Is this still the one?:
http://techsupt.winbatch.com/webcgi/webbatch.exe?techsupt/tsleft.web+Tutorials+Working~With~Web~Pages.txt (http://techsupt.winbatch.com/webcgi/webbatch.exe?techsupt/tsleft.web+Tutorials+Working~With~Web~Pages.txt)
Or has it been superseded?
Quote from: stevengraff on October 23, 2013, 04:54:36 AM
Is there, somewhere, a bible or ubertutorial for programmatic web page reading and manipulation?
Is this still the one?:
http://techsupt.winbatch.com/webcgi/webbatch.exe?techsupt/tsleft.web+Tutorials+Working~With~Web~Pages.txt (http://techsupt.winbatch.com/webcgi/webbatch.exe?techsupt/tsleft.web+Tutorials+Working~With~Web~Pages.txt)
Or has it been superseded?
That specific tutorial focuses on all the various methods for interacting with webpages. The code above used MSIE COM interface. It might be nice to one day put together a tutorial that focuses on only this method.
What's a good method for learning more about the MSIE COM interface? Is there some additional reference documentation somewhere at Microsoft's web site?

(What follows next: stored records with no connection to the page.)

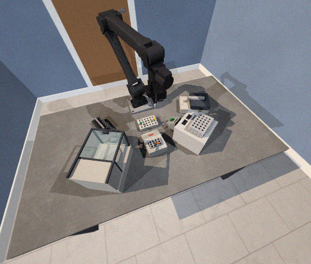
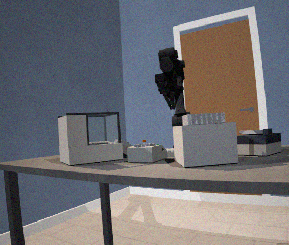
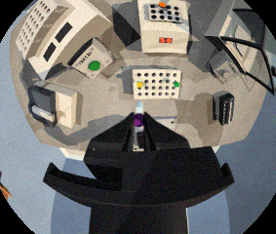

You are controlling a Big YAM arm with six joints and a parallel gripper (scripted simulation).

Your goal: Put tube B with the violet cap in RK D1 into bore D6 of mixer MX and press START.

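Right now the shaking block is 200 mm ahead of my hand, 180 mm to the left of it and 70 mm below it. From my hand the other things lie so: green start key: 50 mm ahead, 100 mm to the left, 150 mm below; then tube B: 20 mm below; then yellow-capped tube: 20 mm behind, 190 mm below.
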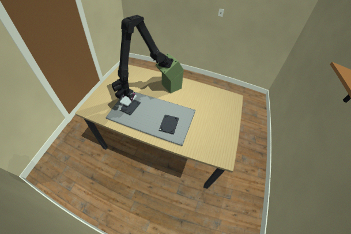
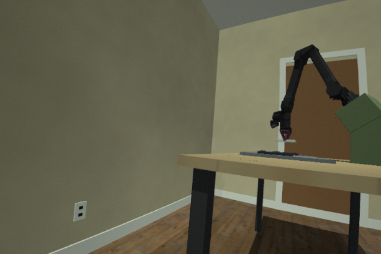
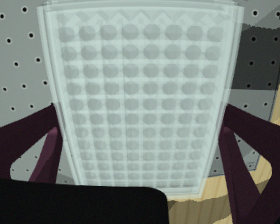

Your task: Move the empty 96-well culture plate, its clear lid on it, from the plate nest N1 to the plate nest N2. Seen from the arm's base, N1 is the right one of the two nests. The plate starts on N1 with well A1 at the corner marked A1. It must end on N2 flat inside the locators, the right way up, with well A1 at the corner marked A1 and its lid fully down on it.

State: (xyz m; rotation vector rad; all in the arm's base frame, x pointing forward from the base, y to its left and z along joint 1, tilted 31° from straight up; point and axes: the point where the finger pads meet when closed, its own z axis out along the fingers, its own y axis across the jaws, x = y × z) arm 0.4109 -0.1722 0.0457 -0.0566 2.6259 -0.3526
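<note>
My hand is 40 cm to the right of the dark plate nest, 10 cm above it and 1 cm short of it. Also, from my hand: 96-well plate 1 cm below.
</note>
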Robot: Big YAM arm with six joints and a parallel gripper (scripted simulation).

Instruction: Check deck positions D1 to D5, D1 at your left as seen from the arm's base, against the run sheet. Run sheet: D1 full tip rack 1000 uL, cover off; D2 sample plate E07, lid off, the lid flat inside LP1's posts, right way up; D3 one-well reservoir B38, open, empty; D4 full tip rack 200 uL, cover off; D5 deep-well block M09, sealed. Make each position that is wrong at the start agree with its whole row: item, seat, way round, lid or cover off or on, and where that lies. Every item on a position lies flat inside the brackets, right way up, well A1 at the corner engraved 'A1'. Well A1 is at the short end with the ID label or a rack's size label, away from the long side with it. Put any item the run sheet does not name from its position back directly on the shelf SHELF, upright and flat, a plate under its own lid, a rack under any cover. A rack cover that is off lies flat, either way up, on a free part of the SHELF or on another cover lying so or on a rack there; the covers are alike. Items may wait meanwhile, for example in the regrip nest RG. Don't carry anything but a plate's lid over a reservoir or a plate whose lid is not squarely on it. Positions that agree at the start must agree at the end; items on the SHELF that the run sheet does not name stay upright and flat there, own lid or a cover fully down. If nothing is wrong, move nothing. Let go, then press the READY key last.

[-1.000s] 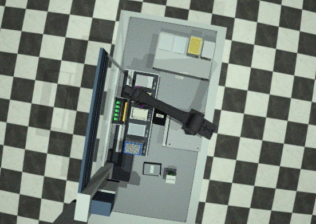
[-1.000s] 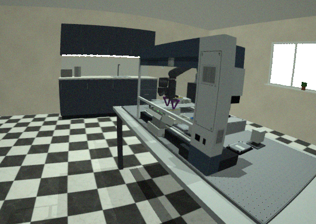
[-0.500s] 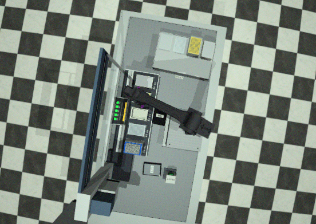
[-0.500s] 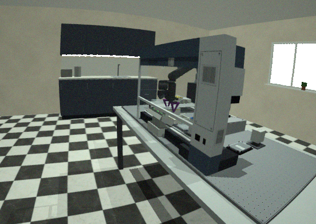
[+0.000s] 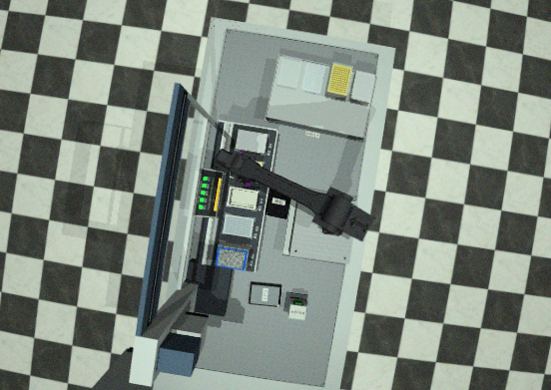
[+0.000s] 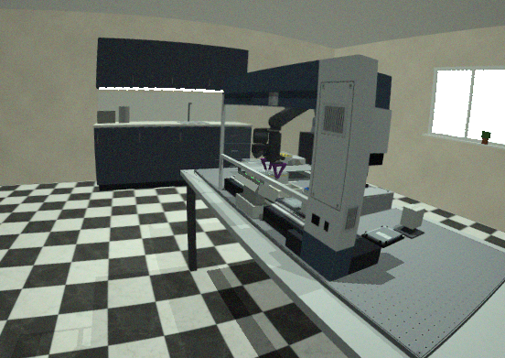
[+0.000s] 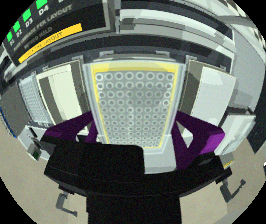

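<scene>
The yellow-framed tip rack lies 1 cm to the right of my hand, 1 cm below it and 1 cm behind it. From my hand the other things lie so: cream reservoir 12 cm to the left, 5 cm below, 1 cm ahead; then clear rack cover 1 cm above; then white-topped block 12 cm to the right, 4 cm below, 1 cm behind.
</scene>
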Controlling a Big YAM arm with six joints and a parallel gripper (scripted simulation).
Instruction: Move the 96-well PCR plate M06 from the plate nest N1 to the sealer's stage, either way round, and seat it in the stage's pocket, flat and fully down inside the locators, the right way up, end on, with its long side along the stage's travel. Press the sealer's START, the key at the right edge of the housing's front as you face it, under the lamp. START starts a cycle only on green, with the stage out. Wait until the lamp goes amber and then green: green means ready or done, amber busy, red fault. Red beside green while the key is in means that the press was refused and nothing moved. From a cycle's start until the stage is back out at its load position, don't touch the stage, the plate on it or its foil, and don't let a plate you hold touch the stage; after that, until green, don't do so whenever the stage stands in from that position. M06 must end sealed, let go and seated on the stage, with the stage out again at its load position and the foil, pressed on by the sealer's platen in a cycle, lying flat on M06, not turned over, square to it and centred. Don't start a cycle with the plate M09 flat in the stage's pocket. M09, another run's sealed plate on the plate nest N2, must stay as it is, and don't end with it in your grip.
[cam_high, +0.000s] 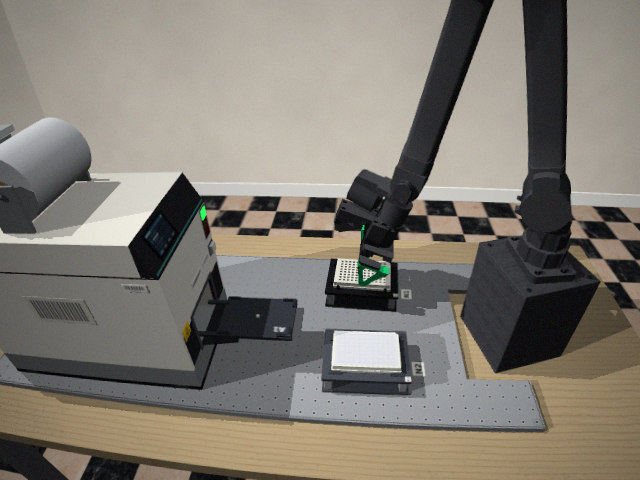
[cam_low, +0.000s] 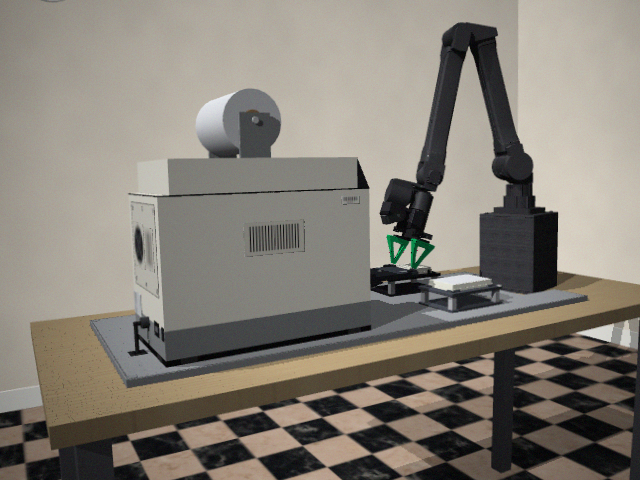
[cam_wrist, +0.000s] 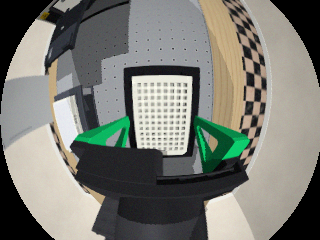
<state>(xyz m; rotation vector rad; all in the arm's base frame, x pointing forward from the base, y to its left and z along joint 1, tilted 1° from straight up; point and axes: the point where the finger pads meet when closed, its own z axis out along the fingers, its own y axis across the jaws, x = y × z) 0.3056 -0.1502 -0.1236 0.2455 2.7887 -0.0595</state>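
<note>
Right now my hand is 20 mm above the plate M06. The rest, counted from my hand: plate nest N1: 30 mm below; then sealed plate M09: 210 mm to the left, 20 mm below, 20 mm ahead; then nest N2: 210 mm to the left, 30 mm below, 20 mm ahead.
</note>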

Here are a couple of useful links.
http://msdn.microsoft.com/en-us/library/aa752085(VS.85).aspx
http://msdn.microsoft.com/en-us/library/ms535862(v=vs.85).aspx
Jim
Thanks Jim.
Btw, maybe it's just me, but it seems like a wealth of information has somehow gone missing. I tried searching both in the new forum and the old, for variations on words like "submit" "form" "web" looking for articles on how to programmatically submit a web form, and found nothing. I could swear there used to be examples of this, using both GET and POST methods.
I think there is a good example in the WinInet Extender for submitting a form if you need to use GET or POST and someone recently posted a way to "click" a button if you want to automate a web page to do the submission. Here is some clicking code for easy reference. It will handle the regular click as well as the Event method.
objEvent = yobrowser.document.createEvent("HTMLEvents")
i = BROWSER_OBJECT.document.GetElementById("ID_ATTRIBUTE")
If objEvent == "" Then
i.click
Else
objEvent.initEvent("click", @true, @true)
i.dispatchEvent(objEvent)
EndIf
Jim
Thanks again... that's just what I'm looking for.